First and foremost: Frey has every reason on Earth to be sullen, snarky, unpleasant, and negative. Her life has been terrible. She spent the functional entirety of it growing up in the NYC foster system, only to age out and end up living alone, on the streets, with zero support network, zero safety net, and all of her trauma unaddressed and untreated. She's left in abject poverty, vulnerable to unsavory individuals who have zero issue literally trying to burn her to death.
She knows she was abandoned as a baby, and this is awful enough. But worse, in my mind, is knowing that she lived in the system her whole life, and no one claimed her. No one adopted her. No one decided they wanted her. And she was a newborn! It's one thing to have an older child not be adopted; that's a known difficulty. But a few-day-old infant? Just the notion that she entered the system at like... day three of her existence and was there the whole eighteen years with no one deciding they wanted her in their family has to be unbelievably crushing. Like... I can't imagine. I can't imagine how much it hurts to not only believe that your birth parent didn't want you, but that literally no one else did, either.
Now, moving on to her demeanor in Athia: people seem to find it off-putting that Frey behaves selfishly upon being asked to help Cipal's inhabitants. I can't say I do. What the Athians are asking of her is tremendous. To the point that, honestly, I find it a little bizarre that people, both real and Cipalian characters, are annoyed by her reluctance.
I mean... Jiminy Christmas, think about what they want her to do! They want her to go out into the wilds, a place filled with countless monstrous horrors, and fight them. With magic she's just barely learned to use. And because they don't know that she has Cuff with her, we can infer that they want her to do this all by herself. Just. Go ahead, kid. Go run around outside, in the Break-mist, with hundreds of mutated monsters and vicious zombies and maddened Tantas attacking you from all sides. Use the magic that none of us can teach you to use. Use the fighting skills none of us can train you in. And if you... I dunno, break your legs out there? Welp, none of us can come and get you! You'd better hope you can drag yourself back. Alone.
the irony of this is that Cuff's motives are terrible but the fact that he is there to guard and teach and guide Frey makes him more useful to her than all the Athians combined
It's absurd. What they ask of her is insanity, and while I appreciate that they are desperate people with no other options, I also think it's perfectly reasonable for her to balk at their demands. They're asking her to just... walk into hell for them. For them: the people who tossed her into jail the moment they met her. Who can blame her for not throwing herself recklessly into the role of "hero," in those circumstances?
And y'all know what? Ultimately, past that thick shield built upon years of trauma and pain? Frey is sweet. She's innately kind.
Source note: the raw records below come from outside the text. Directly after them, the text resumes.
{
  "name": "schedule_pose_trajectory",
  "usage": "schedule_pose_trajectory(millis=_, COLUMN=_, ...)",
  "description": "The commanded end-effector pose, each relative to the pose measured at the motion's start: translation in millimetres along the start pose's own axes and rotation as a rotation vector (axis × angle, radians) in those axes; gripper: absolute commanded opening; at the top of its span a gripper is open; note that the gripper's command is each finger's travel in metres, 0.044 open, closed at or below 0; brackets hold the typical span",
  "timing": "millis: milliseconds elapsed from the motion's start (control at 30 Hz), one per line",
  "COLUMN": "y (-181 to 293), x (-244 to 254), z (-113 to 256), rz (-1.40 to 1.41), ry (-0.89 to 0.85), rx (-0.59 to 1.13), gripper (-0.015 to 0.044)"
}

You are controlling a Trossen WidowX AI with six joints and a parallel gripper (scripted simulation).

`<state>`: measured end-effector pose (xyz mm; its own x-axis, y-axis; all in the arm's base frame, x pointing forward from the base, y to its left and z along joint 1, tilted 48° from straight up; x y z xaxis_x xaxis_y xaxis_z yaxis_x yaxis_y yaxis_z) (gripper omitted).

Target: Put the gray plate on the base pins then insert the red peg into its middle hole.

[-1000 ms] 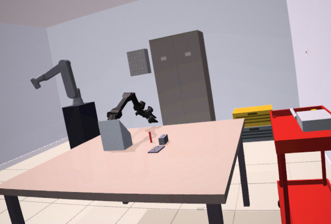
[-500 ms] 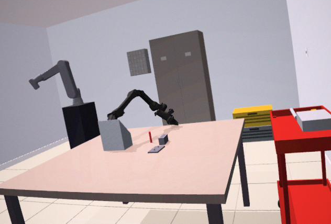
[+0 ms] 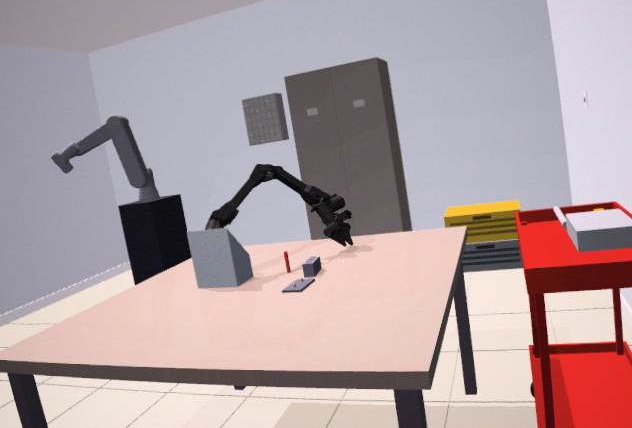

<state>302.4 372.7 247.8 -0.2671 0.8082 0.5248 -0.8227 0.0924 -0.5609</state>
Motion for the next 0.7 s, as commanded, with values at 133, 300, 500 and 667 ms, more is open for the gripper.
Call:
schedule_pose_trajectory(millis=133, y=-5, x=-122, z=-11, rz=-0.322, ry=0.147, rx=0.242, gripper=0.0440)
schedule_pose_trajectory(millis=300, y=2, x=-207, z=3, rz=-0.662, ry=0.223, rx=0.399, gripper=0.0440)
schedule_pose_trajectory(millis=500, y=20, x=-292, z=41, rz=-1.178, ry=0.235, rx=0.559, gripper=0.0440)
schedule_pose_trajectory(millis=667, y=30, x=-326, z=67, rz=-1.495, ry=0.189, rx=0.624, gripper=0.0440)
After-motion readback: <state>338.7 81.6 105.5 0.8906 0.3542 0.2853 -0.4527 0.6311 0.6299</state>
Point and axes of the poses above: the point midway between the two fingers, 35 mm back from their tips, its own z axis back along the fingers, its own x axis across the jaws, y = z × x, the point moved 4 cm from there along z, back along the fingers, and after that the axes turned 9 degrees about z, right-handed, at the moved point
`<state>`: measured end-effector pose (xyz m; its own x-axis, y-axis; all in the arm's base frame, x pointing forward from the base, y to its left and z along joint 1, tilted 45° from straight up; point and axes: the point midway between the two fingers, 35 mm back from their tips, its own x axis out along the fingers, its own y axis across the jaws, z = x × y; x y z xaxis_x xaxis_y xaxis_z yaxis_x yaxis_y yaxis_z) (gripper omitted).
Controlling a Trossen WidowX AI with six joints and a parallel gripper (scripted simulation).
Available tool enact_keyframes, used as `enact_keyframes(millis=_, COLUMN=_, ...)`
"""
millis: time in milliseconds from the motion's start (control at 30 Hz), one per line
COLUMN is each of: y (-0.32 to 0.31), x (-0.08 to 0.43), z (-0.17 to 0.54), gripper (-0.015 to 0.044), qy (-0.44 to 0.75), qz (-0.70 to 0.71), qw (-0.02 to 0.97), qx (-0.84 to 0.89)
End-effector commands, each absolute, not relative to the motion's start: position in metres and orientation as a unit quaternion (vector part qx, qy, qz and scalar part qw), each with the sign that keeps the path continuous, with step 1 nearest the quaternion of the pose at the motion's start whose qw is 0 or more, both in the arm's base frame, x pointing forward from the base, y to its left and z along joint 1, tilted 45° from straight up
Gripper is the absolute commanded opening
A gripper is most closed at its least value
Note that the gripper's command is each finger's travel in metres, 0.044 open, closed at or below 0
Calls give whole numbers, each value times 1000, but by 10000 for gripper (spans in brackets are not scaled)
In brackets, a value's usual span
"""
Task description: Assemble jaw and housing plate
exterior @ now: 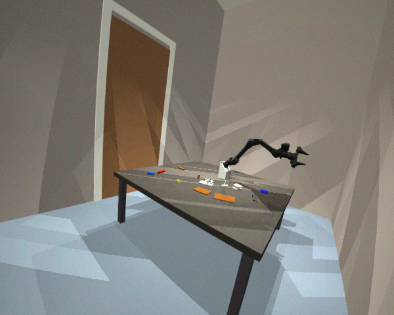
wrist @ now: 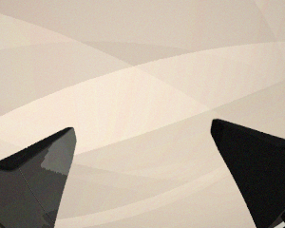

She strives to be empathetic and helpful. She can be silly and playful and kind of dorky. She can't always get there because she is so accustomed to being in Defense Mode, but she still manages! She's absolutely precious with Homer and literally every other cat she meets. She's a sweetheart to the Cipalian sheep and clearly enjoys feeding them, plus is acutely aware of how they, too, might feel trapped in Cipal's walls. She empathizes with someone like Jennesh, who treated her poorly from the get-go but has potentially suffered in ways she's familiar with. Most telling to me is that she extends a hand to a creature like Cuff, seeking to understand and offer companionship to someone who has done nothing but harm everyone around him since his creation.
also she's interacted with Pilo multiple times and not killed him, which makes her a better person than I will ever be
Frey's character works for me because she has every reason to be as she is, both in terms of her past and in terms of what is happening to her now. She's built an incredible emotional shield to protect her from the abysmal circumstances of her life, and she's not shy about using it to protect herself. That doesn't make her off-putting to me. That makes her deeply sympathetic.